## Exercise goal
Please quote the material exactly, every line of it.

## Data excerpt
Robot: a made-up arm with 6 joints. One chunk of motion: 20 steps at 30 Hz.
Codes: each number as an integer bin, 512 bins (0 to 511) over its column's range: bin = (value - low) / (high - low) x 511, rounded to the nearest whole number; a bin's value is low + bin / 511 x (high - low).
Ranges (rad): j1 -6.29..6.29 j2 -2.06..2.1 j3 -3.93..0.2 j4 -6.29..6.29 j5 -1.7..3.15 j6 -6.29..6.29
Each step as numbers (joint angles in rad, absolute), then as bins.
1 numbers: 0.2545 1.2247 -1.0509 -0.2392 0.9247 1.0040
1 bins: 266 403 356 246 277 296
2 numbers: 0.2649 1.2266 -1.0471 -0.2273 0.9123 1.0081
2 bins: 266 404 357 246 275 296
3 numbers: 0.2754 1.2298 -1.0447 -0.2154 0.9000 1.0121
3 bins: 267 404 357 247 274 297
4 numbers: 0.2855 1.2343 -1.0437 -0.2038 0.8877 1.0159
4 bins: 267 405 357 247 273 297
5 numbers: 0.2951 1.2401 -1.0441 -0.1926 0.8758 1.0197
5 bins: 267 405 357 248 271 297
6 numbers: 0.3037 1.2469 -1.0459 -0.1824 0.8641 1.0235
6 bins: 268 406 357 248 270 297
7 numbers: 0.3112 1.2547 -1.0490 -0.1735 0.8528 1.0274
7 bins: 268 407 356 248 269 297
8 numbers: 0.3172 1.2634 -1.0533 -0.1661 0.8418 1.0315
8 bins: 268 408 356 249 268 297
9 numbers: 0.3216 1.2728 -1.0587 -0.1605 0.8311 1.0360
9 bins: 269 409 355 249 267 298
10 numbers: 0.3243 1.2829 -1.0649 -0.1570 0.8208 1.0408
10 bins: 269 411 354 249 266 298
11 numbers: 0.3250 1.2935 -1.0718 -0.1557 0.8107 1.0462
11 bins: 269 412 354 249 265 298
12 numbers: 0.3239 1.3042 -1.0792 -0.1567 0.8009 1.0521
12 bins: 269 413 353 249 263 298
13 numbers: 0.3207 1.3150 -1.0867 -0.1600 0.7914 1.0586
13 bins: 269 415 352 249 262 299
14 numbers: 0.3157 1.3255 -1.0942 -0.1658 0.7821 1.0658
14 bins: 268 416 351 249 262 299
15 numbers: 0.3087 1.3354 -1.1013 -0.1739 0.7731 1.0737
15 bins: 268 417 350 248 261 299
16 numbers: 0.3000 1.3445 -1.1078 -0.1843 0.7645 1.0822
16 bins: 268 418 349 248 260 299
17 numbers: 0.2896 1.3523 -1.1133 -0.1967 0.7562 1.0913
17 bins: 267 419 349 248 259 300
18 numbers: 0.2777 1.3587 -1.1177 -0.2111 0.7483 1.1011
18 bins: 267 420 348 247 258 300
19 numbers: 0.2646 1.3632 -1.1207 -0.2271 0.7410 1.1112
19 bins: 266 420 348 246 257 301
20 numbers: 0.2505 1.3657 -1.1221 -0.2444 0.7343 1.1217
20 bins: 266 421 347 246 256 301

## Expected answer
Robot: a made-up arm with 6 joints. One chunk of motion: 20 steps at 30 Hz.
Codes: each number as an integer bin, 512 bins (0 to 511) over its column's range: bin = (value - low) / (high - low) x 511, rounded to the nearest whole number; a bin's value is low + bin / 511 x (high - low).
Ranges (rad): j1 -6.29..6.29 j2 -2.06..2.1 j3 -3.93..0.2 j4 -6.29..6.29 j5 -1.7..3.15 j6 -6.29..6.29
Each step as numbers (joint angles in rad, absolute), then as bins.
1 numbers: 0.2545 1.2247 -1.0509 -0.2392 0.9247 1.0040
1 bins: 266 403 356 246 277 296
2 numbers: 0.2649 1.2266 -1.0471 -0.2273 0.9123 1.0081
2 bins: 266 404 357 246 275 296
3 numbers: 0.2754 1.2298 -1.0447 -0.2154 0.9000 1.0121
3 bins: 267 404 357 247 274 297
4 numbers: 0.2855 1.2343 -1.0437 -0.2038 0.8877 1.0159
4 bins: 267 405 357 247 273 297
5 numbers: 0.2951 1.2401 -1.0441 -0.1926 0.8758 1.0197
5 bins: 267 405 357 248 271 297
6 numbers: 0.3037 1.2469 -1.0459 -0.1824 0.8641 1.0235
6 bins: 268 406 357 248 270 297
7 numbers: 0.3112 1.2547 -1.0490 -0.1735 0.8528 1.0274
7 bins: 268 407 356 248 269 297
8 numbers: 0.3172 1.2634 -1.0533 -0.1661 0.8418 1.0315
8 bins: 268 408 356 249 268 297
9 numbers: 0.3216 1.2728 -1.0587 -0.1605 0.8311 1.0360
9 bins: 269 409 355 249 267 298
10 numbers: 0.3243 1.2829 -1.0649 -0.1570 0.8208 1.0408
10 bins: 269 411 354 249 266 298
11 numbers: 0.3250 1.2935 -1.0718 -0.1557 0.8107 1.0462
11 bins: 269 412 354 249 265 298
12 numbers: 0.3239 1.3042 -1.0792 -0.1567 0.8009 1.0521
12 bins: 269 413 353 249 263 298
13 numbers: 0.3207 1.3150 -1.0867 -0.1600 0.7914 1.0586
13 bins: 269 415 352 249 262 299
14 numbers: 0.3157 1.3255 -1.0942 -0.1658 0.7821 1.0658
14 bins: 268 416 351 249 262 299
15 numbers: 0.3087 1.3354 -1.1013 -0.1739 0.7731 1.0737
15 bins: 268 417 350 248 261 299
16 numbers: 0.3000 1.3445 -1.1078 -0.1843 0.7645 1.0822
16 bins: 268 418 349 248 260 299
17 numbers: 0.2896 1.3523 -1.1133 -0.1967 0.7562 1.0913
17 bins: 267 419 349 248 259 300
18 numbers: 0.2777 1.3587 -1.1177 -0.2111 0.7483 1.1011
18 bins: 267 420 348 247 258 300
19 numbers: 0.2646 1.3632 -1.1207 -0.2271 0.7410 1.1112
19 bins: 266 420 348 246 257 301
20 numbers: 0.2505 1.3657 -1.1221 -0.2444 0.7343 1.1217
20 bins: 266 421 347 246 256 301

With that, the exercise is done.